▸ About this task: Only one portion of the data is to be written out: from the line bearing "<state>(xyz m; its" through the line bearing "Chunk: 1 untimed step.". Write it exactly as it appears.

-------- Given data

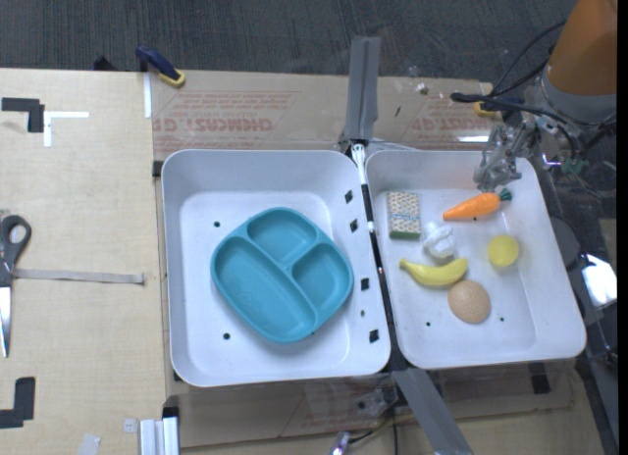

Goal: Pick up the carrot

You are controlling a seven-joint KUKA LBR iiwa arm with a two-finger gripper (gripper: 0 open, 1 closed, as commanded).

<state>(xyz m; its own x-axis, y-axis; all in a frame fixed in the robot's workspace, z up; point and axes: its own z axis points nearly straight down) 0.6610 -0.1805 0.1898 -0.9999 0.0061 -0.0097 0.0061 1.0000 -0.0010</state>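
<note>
The orange carrot [471, 209] with a small green top lies in the far part of the right bin [549, 335], its green end pointing right. My gripper [496, 171] hangs just above and behind that green end, close to the bin's far wall. The carrot rests on the bin floor and is not lifted.
Also in the right bin are a green-and-white sponge [403, 214], a small white object [439, 240], a banana [434, 272], a yellow lemon [503, 250] and a tan egg-like ball [469, 301]. A blue divided plate [283, 274] sits in the left bin [182, 277]. Scissors [10, 247] lie far left.
</note>
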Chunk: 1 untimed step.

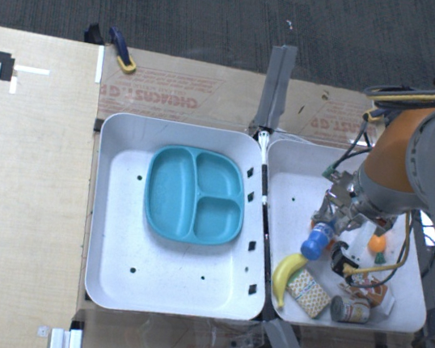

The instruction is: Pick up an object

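My gripper (331, 218) hangs low over the middle of the right bin (290, 181), below the orange-banded wrist. A blue bottle (316, 242) with a pale cap sits directly under its tip, touching or nearly touching it. A yellow banana (284, 275) lies just in front of the bottle, beside a patterned packet (310, 295). A grey can (350, 311) lies on its side at the bin's front right. Behind the arm's cables are a small orange ball (376, 244) and a brown item (368, 294).
The left bin (112, 218) holds a teal divided plate (196, 195). A grey post (277, 88) rises behind the divider between the bins. The arm's body and cables cover the right bin's far right. A blue-and-yellow clamp (121, 51) lies on the bench behind.
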### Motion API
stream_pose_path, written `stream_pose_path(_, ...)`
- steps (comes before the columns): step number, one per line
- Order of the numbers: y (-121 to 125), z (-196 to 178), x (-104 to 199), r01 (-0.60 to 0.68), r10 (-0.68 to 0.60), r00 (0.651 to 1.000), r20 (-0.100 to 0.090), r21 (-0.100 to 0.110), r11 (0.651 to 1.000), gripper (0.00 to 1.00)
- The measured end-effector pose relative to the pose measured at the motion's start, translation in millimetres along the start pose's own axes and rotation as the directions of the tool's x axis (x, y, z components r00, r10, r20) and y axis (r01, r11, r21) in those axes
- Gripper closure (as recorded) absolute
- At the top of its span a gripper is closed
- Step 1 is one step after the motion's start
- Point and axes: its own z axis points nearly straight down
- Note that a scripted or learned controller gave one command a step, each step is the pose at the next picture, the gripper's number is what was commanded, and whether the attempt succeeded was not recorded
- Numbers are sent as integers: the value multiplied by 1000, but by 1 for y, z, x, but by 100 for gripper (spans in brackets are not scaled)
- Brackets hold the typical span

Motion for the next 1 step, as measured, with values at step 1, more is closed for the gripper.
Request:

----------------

▸ Written solution:
<state>(xyz m; its own x-axis, y-axis; all in a frame fixed in the robot's workspace, z up; point and axes: its own z axis points nearly straight down) 0.6610 -0.1805 0.1898 -0.9999 0.0061 -0.0097 0.0061 1.0000 -0.0010</state>
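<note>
The orange carrot [471, 209] with a small green top lies in the far part of the right bin [549, 335], its green end pointing right. My gripper [496, 171] hangs just above and behind that green end, close to the bin's far wall. The carrot rests on the bin floor and is not lifted.
Also in the right bin are a green-and-white sponge [403, 214], a small white object [439, 240], a banana [434, 272], a yellow lemon [503, 250] and a tan egg-like ball [469, 301]. A blue divided plate [283, 274] sits in the left bin [182, 277]. Scissors [10, 247] lie far left.
</note>
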Chunk: 1 untimed step.

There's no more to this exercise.